> [Exercise] What number of lines in the material contain the word "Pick"? Give that number alone.

> [Data section]
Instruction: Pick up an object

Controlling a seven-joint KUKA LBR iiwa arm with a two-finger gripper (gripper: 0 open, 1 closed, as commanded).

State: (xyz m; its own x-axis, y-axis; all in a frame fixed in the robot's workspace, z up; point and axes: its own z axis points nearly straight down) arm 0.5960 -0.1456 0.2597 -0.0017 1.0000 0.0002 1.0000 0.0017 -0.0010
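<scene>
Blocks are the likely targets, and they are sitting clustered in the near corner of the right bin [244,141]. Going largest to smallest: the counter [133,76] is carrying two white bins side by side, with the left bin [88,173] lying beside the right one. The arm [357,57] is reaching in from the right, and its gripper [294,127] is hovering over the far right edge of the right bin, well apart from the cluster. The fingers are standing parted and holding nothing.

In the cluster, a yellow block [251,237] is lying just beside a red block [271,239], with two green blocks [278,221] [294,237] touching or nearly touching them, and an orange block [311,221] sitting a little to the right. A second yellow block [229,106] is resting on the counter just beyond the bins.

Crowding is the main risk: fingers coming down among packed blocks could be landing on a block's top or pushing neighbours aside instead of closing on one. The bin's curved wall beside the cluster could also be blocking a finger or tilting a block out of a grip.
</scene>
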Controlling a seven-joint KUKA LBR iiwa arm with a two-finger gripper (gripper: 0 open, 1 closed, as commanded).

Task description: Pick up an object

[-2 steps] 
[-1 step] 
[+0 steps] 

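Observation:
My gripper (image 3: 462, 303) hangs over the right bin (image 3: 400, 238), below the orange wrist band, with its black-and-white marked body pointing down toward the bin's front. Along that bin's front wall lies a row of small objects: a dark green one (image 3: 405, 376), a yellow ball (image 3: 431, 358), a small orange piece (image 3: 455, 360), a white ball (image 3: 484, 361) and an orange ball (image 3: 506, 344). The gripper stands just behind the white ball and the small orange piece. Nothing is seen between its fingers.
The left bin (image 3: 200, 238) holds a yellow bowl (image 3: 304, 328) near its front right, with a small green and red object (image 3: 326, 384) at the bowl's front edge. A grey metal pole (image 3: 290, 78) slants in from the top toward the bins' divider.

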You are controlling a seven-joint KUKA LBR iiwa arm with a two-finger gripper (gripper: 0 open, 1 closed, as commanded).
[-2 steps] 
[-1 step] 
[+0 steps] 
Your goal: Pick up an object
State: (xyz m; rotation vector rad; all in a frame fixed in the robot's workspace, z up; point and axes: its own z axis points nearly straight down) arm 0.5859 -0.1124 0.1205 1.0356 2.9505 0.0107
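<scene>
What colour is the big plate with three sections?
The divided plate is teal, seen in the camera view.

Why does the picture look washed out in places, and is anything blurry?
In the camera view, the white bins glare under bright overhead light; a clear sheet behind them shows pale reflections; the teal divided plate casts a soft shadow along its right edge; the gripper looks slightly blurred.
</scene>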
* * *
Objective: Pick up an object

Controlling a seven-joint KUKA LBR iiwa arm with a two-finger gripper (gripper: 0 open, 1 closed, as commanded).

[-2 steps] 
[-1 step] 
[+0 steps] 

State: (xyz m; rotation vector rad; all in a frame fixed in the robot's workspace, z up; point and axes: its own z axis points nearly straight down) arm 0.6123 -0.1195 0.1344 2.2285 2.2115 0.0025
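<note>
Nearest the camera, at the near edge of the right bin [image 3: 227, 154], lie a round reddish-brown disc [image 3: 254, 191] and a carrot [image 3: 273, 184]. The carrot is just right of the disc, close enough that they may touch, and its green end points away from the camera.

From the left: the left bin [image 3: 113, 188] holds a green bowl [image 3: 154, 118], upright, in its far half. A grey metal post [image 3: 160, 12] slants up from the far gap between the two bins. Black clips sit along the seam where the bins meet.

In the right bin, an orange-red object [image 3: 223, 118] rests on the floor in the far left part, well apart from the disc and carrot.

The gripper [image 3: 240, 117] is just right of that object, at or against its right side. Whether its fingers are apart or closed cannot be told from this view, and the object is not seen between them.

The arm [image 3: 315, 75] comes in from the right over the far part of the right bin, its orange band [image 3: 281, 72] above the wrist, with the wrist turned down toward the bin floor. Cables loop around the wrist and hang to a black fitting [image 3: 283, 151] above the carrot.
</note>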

> [Written response] 4